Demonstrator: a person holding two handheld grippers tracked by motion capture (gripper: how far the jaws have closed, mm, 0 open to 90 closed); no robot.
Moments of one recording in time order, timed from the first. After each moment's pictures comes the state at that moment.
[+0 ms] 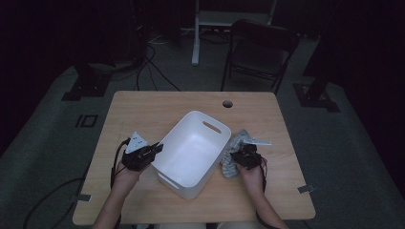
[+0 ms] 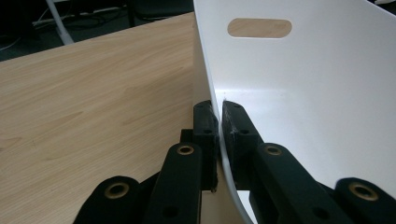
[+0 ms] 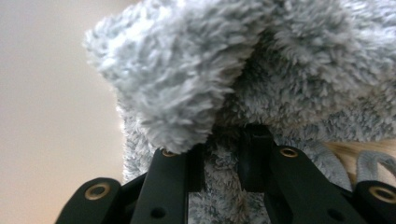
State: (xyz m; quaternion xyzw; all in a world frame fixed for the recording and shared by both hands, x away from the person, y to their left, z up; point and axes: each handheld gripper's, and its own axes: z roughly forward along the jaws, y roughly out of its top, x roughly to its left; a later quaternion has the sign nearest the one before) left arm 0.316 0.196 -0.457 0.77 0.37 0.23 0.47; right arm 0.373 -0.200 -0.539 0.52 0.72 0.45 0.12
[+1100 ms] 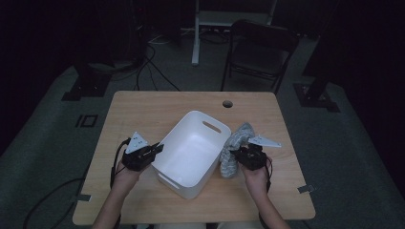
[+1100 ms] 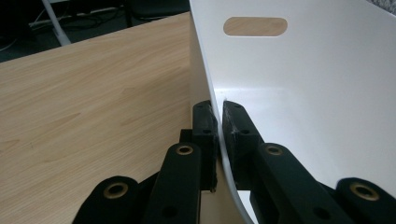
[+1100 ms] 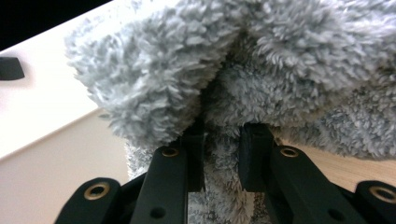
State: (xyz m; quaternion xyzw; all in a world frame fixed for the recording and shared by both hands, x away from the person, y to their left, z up) left arm 0.316 0.196 -0.456 0.77 0.36 0.22 0.47; right arm 0.335 -0.196 -0.482 0.46 0.70 0.52 0.15
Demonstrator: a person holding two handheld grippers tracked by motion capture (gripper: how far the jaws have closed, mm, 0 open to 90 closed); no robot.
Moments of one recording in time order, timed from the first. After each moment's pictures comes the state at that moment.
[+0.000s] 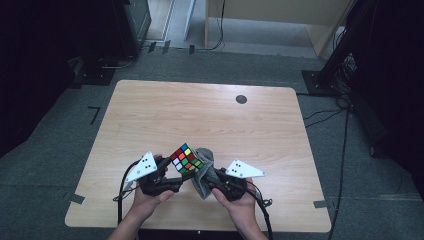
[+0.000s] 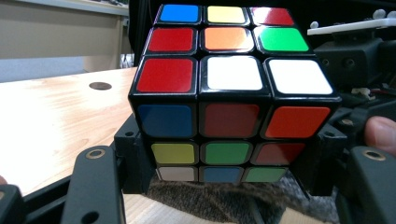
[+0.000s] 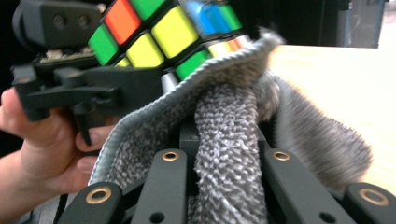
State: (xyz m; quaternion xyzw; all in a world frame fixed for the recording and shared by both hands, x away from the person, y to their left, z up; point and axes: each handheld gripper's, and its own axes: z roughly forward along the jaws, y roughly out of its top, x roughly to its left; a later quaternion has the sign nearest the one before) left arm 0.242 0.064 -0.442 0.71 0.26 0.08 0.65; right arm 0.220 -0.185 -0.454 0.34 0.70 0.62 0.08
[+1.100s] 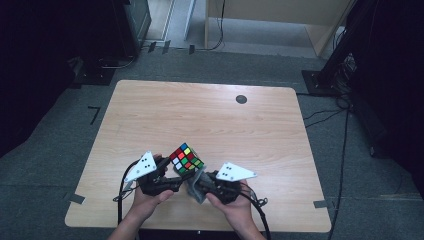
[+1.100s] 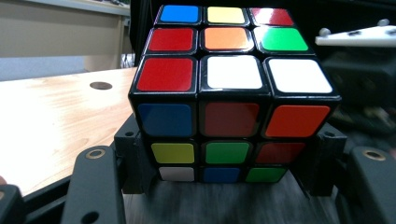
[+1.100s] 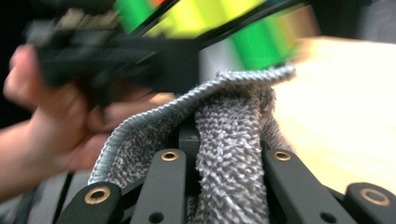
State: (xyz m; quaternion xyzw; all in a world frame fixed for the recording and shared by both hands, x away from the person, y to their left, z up) left arm 0.242 0.066 -0.441 0.71 0.26 0.08 0.65; right arm 0.221 -0.180 -0.452 0.32 0.72 0.61 0.08
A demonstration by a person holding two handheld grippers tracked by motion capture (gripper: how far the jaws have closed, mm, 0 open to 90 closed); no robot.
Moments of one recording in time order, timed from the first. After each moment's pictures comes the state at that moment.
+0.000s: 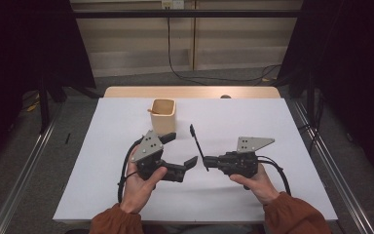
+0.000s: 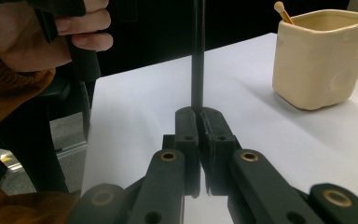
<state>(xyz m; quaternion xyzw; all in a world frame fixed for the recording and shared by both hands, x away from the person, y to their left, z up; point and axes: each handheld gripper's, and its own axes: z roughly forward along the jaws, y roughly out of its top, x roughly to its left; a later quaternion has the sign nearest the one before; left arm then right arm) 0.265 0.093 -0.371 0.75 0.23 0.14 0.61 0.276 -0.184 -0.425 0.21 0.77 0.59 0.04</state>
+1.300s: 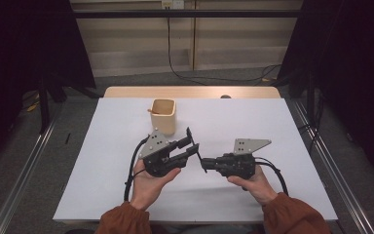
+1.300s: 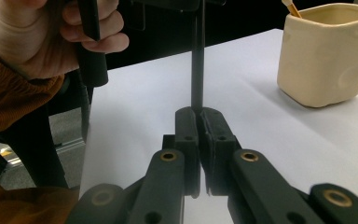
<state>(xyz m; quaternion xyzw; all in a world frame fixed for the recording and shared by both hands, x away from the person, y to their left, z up) 0.272 0.083 -0.379 0.73 0.26 0.12 0.62 0.275 -0.179 -0.429 0.21 0.78 0.59 0.04</state>
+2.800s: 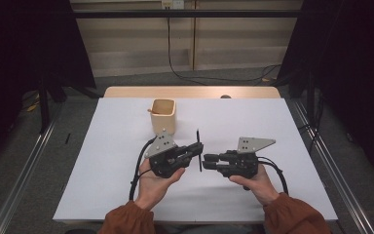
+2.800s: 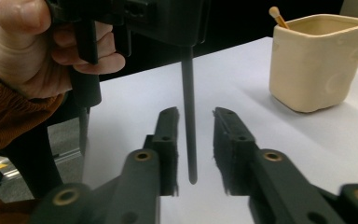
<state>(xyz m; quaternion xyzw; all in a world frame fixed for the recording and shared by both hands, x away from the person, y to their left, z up) 0.271 0.072 -0.379 0.74 0.25 0.09 0.62 0.274 -0.185 -0.424 0.22 0.77 0.60 0.05</state>
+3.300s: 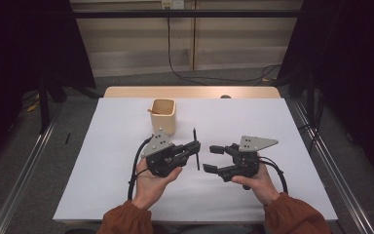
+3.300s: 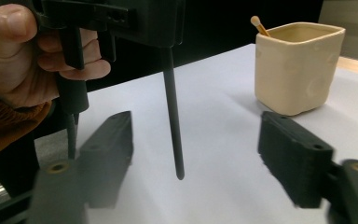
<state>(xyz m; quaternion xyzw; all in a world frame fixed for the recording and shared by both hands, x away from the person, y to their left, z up) 0.272 0.078 -0.377 0.74 0.25 0.10 0.62 0.273 -0.186 -0.423 0.25 0.75 0.61 0.06</state>
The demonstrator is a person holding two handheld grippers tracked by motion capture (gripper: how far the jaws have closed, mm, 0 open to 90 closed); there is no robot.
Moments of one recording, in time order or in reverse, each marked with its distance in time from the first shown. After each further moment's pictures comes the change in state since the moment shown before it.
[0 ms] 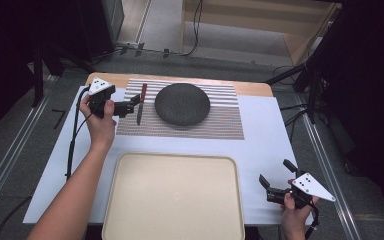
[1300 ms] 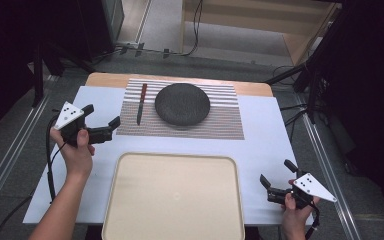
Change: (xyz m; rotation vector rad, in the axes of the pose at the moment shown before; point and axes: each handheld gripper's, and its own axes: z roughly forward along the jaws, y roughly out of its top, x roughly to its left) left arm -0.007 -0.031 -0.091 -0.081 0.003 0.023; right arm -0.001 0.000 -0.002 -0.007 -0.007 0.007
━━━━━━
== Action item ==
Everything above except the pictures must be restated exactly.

== Answer to the problem ==
Demonstrator: a person holding two handheld grippers tracked by motion capture (gripper: how far the jaws have closed, mm, 0 open to 90 closed); no robot.
Moments of one recording in time order, timed from the first. After each moment's pictures comes the state at that moment.
[+0 ms] 
[+0 ms] 
[+0 ms] 
State: (xyz m; quaternion xyzw; all in a world frame fixed for the recording and shared by both hands, x away from the person, y to their left, z up; point and axes: each handheld gripper's, and its own axes: z roughly forward along the jaws, y roughly out of its top, x roughly to its left; a later quaternion has the sign nearest the one before) left arm 0.316 0.196 -0.457 0.77 0.37 0.23 0.47; right arm 0.373 -0.200 -0.539 0.52 0.72 0.45 0.12
[+1100 ms] 
[+1100 ms] 
[+1100 ms] 
State: (xyz m; quaternion xyzw; all in a world frame fixed for the recording and shared by both hands, x away from the person, y to their left, z up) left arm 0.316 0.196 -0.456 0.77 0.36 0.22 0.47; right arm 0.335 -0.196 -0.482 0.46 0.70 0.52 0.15
Demonstrator: a person holding two handheld grippers tracked by motion capture (gripper: how far the jaws have closed, mm, 0 open to 90 closed); no robot.
Moments of one recording in time order, timed from the first. After each moment's pictures comes the state at that moment.
[+0.000s] 
[+0.000s] 
[+0.000s] 
State: (xyz m; quaternion xyzw; all in a world frame fixed for the recording and shared by both hands, x away from the person, y to their left, z up; point and axes: each handheld gripper's, and its own axes: z roughly forward along the jaws, y roughly out of its top, x roughly to its left; a later quaternion has the sign nearest the one before) left arm 0.242 0.064 -0.442 0.71 0.26 0.08 0.65; right arm 0.220 -0.185 -0.454 0.34 0.70 0.62 0.08
[+1.100s] 
[+1.100s] 
[+1.100s] 
State: (xyz m; quaternion xyzw; all in a world frame fixed for the recording and shared by both hands, x away from the person, y to their left, z up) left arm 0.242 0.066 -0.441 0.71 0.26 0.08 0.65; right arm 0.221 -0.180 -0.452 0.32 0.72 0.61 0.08
A demonstration by a person holding two handheld grippers tracked by motion capture (gripper: how far the jaws have closed, mm, 0 open to 90 closed); no robot.
Moments of one recording in time order, timed from the first. After each moment's pictures comes the state at that moment.
+0.000s: 
+0.000s: 
<state>(xyz m; quaternion xyzw; all in a world frame fixed for the recording and shared by both hands, x away from the person, y to their left, z up; point and axes: each handheld gripper's, and its own axes: z roughly forward along the jaws, y roughly out of its top, x roughly to its left; a later quaternion has the sign nearest the one before; left arm then right arm) 0.265 0.093 -0.371 0.75 0.23 0.14 0.61 0.276 -0.184 -0.425 0.21 0.77 0.59 0.04</state>
+1.300s: 
+1.300s: 
<state>(xyz m; quaternion xyzw; all in a world frame fixed for the recording and shared by both hands, x away from the person, y to their left, z up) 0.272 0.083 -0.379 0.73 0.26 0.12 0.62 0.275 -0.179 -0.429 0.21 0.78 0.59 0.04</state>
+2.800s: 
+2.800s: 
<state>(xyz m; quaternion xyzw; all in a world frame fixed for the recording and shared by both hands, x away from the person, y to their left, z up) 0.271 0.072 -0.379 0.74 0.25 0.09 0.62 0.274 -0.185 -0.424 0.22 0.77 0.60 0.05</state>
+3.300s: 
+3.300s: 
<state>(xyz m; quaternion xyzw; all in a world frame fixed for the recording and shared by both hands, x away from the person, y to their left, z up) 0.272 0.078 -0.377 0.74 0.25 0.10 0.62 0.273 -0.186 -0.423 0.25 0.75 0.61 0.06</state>
The demonstrator is a person holding two handheld grippers tracked by motion capture (gripper: how far the jaws have closed, mm, 0 open to 90 closed); there is no robot.
Moments of one recording, in time order or in reverse, each marked with its distance in time from the first shown. After each further moment's pictures comes the change in state since the moment shown before it.
[0 ms] 
[1300 ms] 
Change: (xyz m; rotation vector rad, in the axes of the pose at the moment shown before; point and axes: each handheld gripper's, and its own axes: z roughly forward along the jaws, y roughly out of its top, x roughly to its left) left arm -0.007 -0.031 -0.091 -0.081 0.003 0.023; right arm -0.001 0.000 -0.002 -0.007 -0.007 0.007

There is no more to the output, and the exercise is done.